◆ **Required action**: An exact copy of all the data below is needed.

◆ **Supplied entries**:

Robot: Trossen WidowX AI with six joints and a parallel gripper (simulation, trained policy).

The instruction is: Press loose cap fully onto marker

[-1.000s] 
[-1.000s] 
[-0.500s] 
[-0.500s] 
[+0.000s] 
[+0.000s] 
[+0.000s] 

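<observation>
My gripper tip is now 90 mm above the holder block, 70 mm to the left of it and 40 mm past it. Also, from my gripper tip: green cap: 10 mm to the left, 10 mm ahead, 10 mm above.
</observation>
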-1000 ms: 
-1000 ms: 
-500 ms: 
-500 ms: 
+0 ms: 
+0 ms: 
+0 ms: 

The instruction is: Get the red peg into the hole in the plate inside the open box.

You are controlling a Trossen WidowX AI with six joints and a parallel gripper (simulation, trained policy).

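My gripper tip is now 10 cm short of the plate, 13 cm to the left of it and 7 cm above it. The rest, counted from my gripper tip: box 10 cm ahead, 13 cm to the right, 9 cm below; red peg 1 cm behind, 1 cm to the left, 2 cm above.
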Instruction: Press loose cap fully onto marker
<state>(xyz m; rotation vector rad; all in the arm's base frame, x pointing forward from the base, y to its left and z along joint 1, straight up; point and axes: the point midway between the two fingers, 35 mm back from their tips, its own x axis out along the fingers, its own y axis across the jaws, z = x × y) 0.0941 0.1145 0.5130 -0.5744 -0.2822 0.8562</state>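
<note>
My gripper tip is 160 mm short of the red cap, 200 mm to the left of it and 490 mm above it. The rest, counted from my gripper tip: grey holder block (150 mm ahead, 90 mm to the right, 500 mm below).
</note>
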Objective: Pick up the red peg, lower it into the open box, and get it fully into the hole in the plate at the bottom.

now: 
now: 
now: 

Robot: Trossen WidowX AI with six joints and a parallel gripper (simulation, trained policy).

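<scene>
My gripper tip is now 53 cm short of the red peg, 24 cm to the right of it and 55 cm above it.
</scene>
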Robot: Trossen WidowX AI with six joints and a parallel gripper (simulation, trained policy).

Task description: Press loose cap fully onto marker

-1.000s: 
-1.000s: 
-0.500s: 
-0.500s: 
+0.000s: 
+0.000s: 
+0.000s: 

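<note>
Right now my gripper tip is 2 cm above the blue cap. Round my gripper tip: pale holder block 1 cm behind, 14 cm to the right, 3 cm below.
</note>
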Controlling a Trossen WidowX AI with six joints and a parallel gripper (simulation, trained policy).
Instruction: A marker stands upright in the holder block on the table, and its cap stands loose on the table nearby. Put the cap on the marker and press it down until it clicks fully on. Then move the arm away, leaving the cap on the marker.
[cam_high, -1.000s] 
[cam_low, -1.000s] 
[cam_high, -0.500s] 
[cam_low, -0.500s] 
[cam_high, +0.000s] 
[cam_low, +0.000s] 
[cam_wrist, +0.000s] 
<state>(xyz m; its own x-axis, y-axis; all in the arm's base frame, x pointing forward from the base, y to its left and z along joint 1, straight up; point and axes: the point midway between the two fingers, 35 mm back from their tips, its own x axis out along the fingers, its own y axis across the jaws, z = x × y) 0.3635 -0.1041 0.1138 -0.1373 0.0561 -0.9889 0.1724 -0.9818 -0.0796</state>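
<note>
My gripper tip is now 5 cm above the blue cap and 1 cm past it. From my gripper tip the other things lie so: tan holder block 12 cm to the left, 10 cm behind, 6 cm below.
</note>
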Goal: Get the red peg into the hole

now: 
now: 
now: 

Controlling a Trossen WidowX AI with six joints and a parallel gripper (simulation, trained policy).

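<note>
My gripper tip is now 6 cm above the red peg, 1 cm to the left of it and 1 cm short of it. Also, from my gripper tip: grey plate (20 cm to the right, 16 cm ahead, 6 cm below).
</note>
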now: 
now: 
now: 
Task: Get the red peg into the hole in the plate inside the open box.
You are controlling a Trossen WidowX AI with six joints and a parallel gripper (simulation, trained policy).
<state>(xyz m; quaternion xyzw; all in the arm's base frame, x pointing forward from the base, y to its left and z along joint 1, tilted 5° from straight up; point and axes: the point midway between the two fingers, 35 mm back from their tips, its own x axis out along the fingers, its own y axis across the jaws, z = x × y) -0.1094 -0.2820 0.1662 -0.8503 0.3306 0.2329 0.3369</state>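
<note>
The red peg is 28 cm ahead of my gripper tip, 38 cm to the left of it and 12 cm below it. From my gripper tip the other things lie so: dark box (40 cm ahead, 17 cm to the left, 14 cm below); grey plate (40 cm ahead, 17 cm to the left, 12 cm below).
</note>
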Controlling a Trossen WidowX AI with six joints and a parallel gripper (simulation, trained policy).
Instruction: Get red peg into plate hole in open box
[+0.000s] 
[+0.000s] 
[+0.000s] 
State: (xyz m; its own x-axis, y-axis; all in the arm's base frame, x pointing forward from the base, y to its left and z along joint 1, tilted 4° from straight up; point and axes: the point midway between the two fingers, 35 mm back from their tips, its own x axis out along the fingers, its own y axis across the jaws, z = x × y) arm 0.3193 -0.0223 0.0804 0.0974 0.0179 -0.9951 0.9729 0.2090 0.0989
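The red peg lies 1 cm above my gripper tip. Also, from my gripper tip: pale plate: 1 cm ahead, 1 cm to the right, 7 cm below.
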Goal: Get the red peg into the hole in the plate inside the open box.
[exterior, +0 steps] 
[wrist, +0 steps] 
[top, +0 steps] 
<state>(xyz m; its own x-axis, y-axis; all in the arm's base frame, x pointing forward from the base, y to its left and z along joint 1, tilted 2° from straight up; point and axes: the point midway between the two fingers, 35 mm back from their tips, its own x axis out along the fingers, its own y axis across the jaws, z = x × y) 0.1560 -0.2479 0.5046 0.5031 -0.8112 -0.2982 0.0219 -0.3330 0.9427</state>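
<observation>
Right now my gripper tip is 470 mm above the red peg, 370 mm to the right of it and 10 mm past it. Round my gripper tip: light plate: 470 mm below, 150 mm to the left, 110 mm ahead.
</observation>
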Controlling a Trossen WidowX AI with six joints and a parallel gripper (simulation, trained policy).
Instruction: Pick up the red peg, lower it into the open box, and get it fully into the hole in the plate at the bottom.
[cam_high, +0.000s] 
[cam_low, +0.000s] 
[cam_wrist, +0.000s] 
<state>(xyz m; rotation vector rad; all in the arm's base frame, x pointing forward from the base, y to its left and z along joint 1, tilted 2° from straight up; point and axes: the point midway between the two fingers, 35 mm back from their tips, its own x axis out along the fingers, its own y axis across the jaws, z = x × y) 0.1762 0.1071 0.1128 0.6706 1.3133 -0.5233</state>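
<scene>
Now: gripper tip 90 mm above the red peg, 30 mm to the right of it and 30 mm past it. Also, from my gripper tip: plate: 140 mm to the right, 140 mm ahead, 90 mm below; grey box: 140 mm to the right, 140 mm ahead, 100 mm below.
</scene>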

◆ **Response box**:
Robot: Trossen WidowX AI with six joints and a parallel gripper (simulation, trained policy).

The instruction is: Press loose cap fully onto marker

[-1.000s] 
[-1.000s] 
[-0.500s] 
[-0.500s] 
[+0.000s] 
[+0.000s] 
[+0.000s] 

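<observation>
My gripper tip is now 90 mm above the holder block, 70 mm to the left of it and 40 mm past it. Also, from my gripper tip: green cap: 10 mm to the left, 10 mm ahead, 10 mm above.
</observation>
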-1000 ms: 
-1000 ms: 
-500 ms: 
-500 ms: 
+0 ms: 
+0 ms: 
+0 ms: 

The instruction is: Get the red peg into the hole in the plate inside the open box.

You are controlling a Trossen WidowX AI with six joints and a parallel gripper (simulation, trained policy).

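My gripper tip is now 10 cm short of the plate, 13 cm to the left of it and 7 cm above it. The rest, counted from my gripper tip: box 10 cm ahead, 13 cm to the right, 9 cm below; red peg 1 cm behind, 1 cm to the left, 2 cm above.
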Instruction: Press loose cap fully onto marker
<state>(xyz m; rotation vector rad; all in the arm's base frame, x pointing forward from the base, y to its left and z along joint 1, straight up; point and axes: the point midway between the two fingers, 35 mm back from their tips, its own x axis out along the fingers, its own y axis across the jaws, z = x × y) 0.0941 0.1145 0.5130 -0.5744 -0.2822 0.8562</state>
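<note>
My gripper tip is 160 mm short of the red cap, 200 mm to the left of it and 490 mm above it. The rest, counted from my gripper tip: grey holder block (150 mm ahead, 90 mm to the right, 500 mm below).
</note>
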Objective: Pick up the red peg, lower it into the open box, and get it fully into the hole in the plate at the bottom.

now: 
now: 
now: 

Robot: Trossen WidowX AI with six joints and a parallel gripper (simulation, trained policy).

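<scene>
My gripper tip is now 53 cm short of the red peg, 24 cm to the right of it and 55 cm above it.
</scene>
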Robot: Trossen WidowX AI with six joints and a parallel gripper (simulation, trained policy).

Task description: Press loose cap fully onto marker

-1.000s: 
-1.000s: 
-0.500s: 
-0.500s: 
+0.000s: 
+0.000s: 
+0.000s: 

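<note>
Right now my gripper tip is 2 cm above the blue cap. Round my gripper tip: pale holder block 1 cm behind, 14 cm to the right, 3 cm below.
</note>
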Controlling a Trossen WidowX AI with six joints and a parallel gripper (simulation, trained policy).
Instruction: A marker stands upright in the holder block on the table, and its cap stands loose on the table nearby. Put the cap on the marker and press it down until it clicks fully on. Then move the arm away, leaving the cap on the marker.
[cam_high, -1.000s] 
[cam_low, -1.000s] 
[cam_high, -0.500s] 
[cam_low, -0.500s] 
[cam_high, +0.000s] 
[cam_low, +0.000s] 
[cam_wrist, +0.000s] 
<state>(xyz m; its own x-axis, y-axis; all in the arm's base frame, x pointing forward from the base, y to its left and z along joint 1, straight up; point and axes: the point midway between the two fingers, 35 mm back from their tips, its own x axis out along the fingers, its own y axis across the jaws, z = x × y) 0.3635 -0.1041 0.1138 -0.1373 0.0561 -0.9889 0.1724 -0.9818 -0.0796</state>
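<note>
My gripper tip is now 5 cm above the blue cap and 1 cm past it. From my gripper tip the other things lie so: tan holder block 12 cm to the left, 10 cm behind, 6 cm below.
</note>
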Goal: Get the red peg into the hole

now: 
now: 
now: 

Controlling a Trossen WidowX AI with six joints and a parallel gripper (simulation, trained policy).

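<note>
My gripper tip is now 6 cm above the red peg, 1 cm to the left of it and 1 cm short of it. Also, from my gripper tip: grey plate (20 cm to the right, 16 cm ahead, 6 cm below).
</note>
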now: 
now: 
now: 
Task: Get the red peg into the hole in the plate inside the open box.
You are controlling a Trossen WidowX AI with six joints and a parallel gripper (simulation, trained policy).
<state>(xyz m; quaternion xyzw; all in the arm's base frame, x pointing forward from the base, y to its left and z along joint 1, tilted 5° from straight up; point and axes: the point midway between the two fingers, 35 mm back from their tips, its own x axis out along the fingers, its own y axis across the jaws, z = x × y) -0.1094 -0.2820 0.1662 -0.8503 0.3306 0.2329 0.3369</state>
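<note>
The red peg is 28 cm ahead of my gripper tip, 38 cm to the left of it and 12 cm below it. From my gripper tip the other things lie so: dark box (40 cm ahead, 17 cm to the left, 14 cm below); grey plate (40 cm ahead, 17 cm to the left, 12 cm below).
</note>
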Controlling a Trossen WidowX AI with six joints and a parallel gripper (simulation, trained policy).
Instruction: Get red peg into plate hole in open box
[+0.000s] 
[+0.000s] 
[+0.000s] 
State: (xyz m; its own x-axis, y-axis; all in the arm's base frame, x pointing forward from the base, y to its left and z along joint 1, tilted 4° from straight up; point and axes: the point midway between the two fingers, 35 mm back from their tips, its own x axis out along the fingers, its own y axis across the jaws, z = x × y) arm 0.3193 -0.0223 0.0804 0.0974 0.0179 -0.9951 0.9729 0.2090 0.0989
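The red peg lies 1 cm above my gripper tip. Also, from my gripper tip: pale plate: 1 cm ahead, 1 cm to the right, 7 cm below.
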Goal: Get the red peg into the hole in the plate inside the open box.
[exterior, +0 steps] 
[wrist, +0 steps] 
[top, +0 steps] 
<state>(xyz m; its own x-axis, y-axis; all in the arm's base frame, x pointing forward from the base, y to its left and z along joint 1, tilted 2° from straight up; point and axes: the point midway between the two fingers, 35 mm back from their tips, its own x axis out along the fingers, its own y axis across the jaws, z = x × y) 0.1560 -0.2479 0.5046 0.5031 -0.8112 -0.2982 0.0219 -0.3330 0.9427</state>
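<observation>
Right now my gripper tip is 470 mm above the red peg, 370 mm to the right of it and 10 mm past it. Round my gripper tip: light plate: 470 mm below, 150 mm to the left, 110 mm ahead.
</observation>
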Controlling a Trossen WidowX AI with six joints and a parallel gripper (simulation, trained policy).
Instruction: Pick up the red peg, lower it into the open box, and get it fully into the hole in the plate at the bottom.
[cam_high, +0.000s] 
[cam_low, +0.000s] 
[cam_wrist, +0.000s] 
<state>(xyz m; rotation vector rad; all in the arm's base frame, x pointing forward from the base, y to its left and z along joint 1, tilted 2° from straight up; point and axes: the point midway between the two fingers, 35 mm back from their tips, its own x axis out along the fingers, its own y axis across the jaws, z = x × y) 0.1762 0.1071 0.1128 0.6706 1.3133 -0.5233</state>
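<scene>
Now: gripper tip 90 mm above the red peg, 30 mm to the right of it and 30 mm past it. Also, from my gripper tip: plate: 140 mm to the right, 140 mm ahead, 90 mm below; grey box: 140 mm to the right, 140 mm ahead, 100 mm below.
</scene>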

The output has been completed.